On its face, Diaz (Diaz v. Viegelahn , No. 19-50982 (5th Cir. Aug. 26, 2020)) is a pretty straightforward decision that struck down a local form plan as violating a below-median income debtor’s right to use her tax refund to finance necessary expenses for maintenance and support.
On a deeper level, it appears to highlight the complications of using the IRS to effect non-tax social policy.
In the lower courts
Annette Diaz was a single mother of two, earning about half of the median income for a Texas family of three. In her initial schedules and plan, she projected a tax refund of $9500, based on her prior year’s tax return. After she filed Chapter 13, it developed that she would receive a “tax refund” of $3261.
The district-wide form plan for the Western District of Texas provided that in every case tax refunds in excess of $2000 constituted disposable income which must be paid to the trustee. Debtors were permitted to retain the refund only if the plan provided for 100% payment to creditors AND the debtor filed a motion seeking to retain the excess of the refund.
Debtor amended her plan to provide that the actually 2017 excess tax refund would be amortized over 12 months, with one twelfth of the refund treated as income each month. She also amended her I and J to reflect that the “excess tax refund” was necessary for the living expenses of the family.
It’s worth noting that the amended expenses for this family of three included $410 for food and housekeeping supplies; $50 for clothes, laundry and dry cleaning; $40 for personal care and services; and a whopping $36 for recreation, newspapers, entertainment and books.
The trustee objected and the bankruptcy court denied confirmation, holding that the debtor could not propose a treatment for tax refunds that differed from the form plan. Debtor appealed, the district court affirmed, and the case went to the 5th Circuit.
Circuit court invalidates form plan provision
The appeals court began with Lanning and Section 1325(b)(2) which provides that a below median income debtor’s disposable income is “current income” less the full amount needed for maintenance and support. That is, the limitations on projected expenses that constrain an above median debtor don’t apply to a below median income debtor.
The court held that the one-size-fits-all provision of the Western District’s form plan dealing with tax refunds abridged a below median income debtor’s right to use the refund for reasonably necessary expenses.

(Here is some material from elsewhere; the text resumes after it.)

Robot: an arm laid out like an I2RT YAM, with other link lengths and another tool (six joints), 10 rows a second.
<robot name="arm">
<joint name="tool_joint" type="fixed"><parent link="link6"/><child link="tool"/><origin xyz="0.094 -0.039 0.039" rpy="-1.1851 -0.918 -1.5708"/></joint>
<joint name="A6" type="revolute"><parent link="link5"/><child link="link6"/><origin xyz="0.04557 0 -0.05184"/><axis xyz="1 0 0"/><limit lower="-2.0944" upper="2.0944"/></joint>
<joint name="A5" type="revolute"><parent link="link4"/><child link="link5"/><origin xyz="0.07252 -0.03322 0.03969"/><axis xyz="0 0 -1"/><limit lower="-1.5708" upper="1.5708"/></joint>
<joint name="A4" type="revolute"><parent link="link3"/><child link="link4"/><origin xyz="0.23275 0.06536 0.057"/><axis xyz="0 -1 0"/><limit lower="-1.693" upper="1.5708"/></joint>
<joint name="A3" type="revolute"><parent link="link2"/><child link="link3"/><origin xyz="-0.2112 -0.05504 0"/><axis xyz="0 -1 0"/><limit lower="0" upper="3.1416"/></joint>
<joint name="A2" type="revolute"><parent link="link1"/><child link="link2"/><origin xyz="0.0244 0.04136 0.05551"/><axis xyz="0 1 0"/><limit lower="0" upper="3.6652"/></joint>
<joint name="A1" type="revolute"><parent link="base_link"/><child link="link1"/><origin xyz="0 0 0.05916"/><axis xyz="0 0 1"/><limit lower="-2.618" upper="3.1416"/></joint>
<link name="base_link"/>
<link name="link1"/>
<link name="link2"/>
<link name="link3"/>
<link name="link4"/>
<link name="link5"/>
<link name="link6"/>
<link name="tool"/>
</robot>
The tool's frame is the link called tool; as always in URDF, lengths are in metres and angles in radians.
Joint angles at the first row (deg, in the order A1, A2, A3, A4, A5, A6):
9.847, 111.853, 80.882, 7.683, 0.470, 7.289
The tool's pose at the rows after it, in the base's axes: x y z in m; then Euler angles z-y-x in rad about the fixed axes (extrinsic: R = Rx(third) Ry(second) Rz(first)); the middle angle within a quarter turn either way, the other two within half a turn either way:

The Circuit Court had no difficulty believing that the tax refund was necessary for maintenance and support.
Note that in the amended Schedule J filed by Diaz that contemplated use of the refund for living expenses, she increased her projected expense for clothing from $0 to $50; food for three from $360 to $410; and her recreation/entertainment expense from $0 to $36.
As the appeals court noted, those expenses were still well below the IRS National Standards. (Where I practice, a plan proposing no expenditures for clothing for two minor children for five years would have been held not to be feasible.)
Held, just like local rules, local form plans must be procedural only—they may not “abridge, enlarge, or modify any substantive right” such as the right to calculate current income using actual, necessary expenses.
But was this really a tax refund?
Former IRS counsel Marilyn Ames parsed Diaz for ProcedurallyTaxing.com, and makes a well reasoned case that the “refund” check Ms. Diaz was entitled to was, in truth, payment of the Earned Income Tax Credit. Ames calculates that Diaz’s total income tax liability was around $828. The EITC for a family of three was $3208, just about the amount of “refund” the Chapter 13 Trustee sought to share with the debtor’s family.
The Fifth Circuit failed to address at all the issue that the “refund” in question was in fact generated by the EITC. So we see that when Congress used the tax code to effect this anti poverty program, it muddied the waters in bankruptcy court.
Maybe, it makes little difference in the case of the EITC. I compared the 2020 EITC income cap for an unmarried adult with three children to the median income figure for a family of four in the current UST median income figures. In no state was the cut off for EITC greater than the median income. Put another way, recipients of the EITC were in every state below median income debtors.
Thus every debtor with EITC should be entitled under the holding of Diaz to deduct the reasonable and necessary expenses to support themselves and their dependents.
With the enactment of the American Rescue Plan and its child tax credit, this issue may become more frequent.